Some examples of mutualism are:
a. Lichens represent an intimate mutualistic relationship between a fungus and photosynthesizing algae or cyanobacteria. Here, the fungus helps in the absorption of nutrients and provides protection, while algae prepare the food.
b. Mycorrhizae are close mutual association between fungi and the roots of higher plants. Fungi help the plant for absorption of nutrients, while the plant provides food for the fungus.
c. Plants need help from animals for pollination and dispersal of seeds. In return, plants provide nectar, pollens and fruits to the pollinators.
For example, the female wasp uses the fruit not only as an oviposition (egg-laying) site but uses the developing seeds within the fruit for nourishing its larvae. The wasp pollinates the fig inflorescence, while searching for suitable egg-laying sites.

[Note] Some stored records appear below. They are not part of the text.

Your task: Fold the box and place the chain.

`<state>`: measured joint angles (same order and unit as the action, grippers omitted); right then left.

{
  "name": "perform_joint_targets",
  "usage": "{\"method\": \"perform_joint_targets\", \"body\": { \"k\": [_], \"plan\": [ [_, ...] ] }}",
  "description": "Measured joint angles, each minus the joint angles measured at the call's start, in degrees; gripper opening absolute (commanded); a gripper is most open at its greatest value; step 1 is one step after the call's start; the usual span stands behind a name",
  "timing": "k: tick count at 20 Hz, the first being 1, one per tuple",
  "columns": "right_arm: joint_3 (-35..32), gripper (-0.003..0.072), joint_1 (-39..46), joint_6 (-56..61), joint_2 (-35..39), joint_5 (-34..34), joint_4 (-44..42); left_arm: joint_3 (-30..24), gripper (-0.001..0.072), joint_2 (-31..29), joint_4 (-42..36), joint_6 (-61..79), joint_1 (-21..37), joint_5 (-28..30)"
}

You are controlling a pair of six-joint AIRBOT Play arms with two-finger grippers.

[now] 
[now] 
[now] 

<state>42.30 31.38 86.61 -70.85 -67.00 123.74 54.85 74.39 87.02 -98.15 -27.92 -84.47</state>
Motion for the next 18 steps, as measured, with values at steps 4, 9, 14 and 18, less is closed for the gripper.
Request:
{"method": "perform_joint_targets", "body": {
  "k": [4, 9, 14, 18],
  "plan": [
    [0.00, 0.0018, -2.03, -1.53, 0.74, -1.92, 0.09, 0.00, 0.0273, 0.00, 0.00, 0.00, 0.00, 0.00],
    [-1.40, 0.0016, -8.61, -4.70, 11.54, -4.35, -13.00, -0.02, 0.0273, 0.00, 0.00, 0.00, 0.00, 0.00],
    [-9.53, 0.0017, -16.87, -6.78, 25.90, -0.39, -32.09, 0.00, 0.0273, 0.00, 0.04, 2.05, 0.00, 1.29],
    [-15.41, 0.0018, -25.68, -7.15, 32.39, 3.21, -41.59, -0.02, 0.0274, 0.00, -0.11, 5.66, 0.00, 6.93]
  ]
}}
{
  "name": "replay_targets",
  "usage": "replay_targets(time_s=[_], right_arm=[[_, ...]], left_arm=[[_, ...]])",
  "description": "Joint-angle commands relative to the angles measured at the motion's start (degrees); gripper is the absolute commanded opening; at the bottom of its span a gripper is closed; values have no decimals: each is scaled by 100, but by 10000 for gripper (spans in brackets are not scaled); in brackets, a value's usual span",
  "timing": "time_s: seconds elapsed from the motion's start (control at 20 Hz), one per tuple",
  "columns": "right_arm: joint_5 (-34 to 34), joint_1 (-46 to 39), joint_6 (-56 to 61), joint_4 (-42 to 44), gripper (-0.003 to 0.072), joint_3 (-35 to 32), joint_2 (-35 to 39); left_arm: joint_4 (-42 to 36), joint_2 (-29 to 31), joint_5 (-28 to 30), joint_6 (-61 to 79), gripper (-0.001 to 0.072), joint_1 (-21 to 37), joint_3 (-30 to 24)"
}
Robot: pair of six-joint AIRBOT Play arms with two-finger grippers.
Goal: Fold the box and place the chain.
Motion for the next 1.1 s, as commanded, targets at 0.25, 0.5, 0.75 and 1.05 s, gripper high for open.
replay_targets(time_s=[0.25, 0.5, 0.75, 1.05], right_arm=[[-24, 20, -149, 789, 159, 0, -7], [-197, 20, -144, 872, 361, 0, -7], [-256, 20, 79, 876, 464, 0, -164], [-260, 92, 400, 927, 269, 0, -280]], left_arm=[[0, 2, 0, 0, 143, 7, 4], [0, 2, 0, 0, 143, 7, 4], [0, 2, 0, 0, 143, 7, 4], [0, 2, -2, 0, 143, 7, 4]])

In return, fig provides the wasp some seeds as food for the developing wasp larvae.
d. Mediterranean Orchid, Ophrys employs ‘sexual deceit’ to get pollinated by a species of bee. One petal of its flower bears an uncanny resemblance to the female of the bee in size, colour and markings.
e. The male bee is attracted to what it perceives as a female and ‘pseudo-copulates’ with the flower. During that process, pollen is dusted from the flower. When the same bee pseudo-copulates with another flower, it transfers pollen to it and pollinates another flower.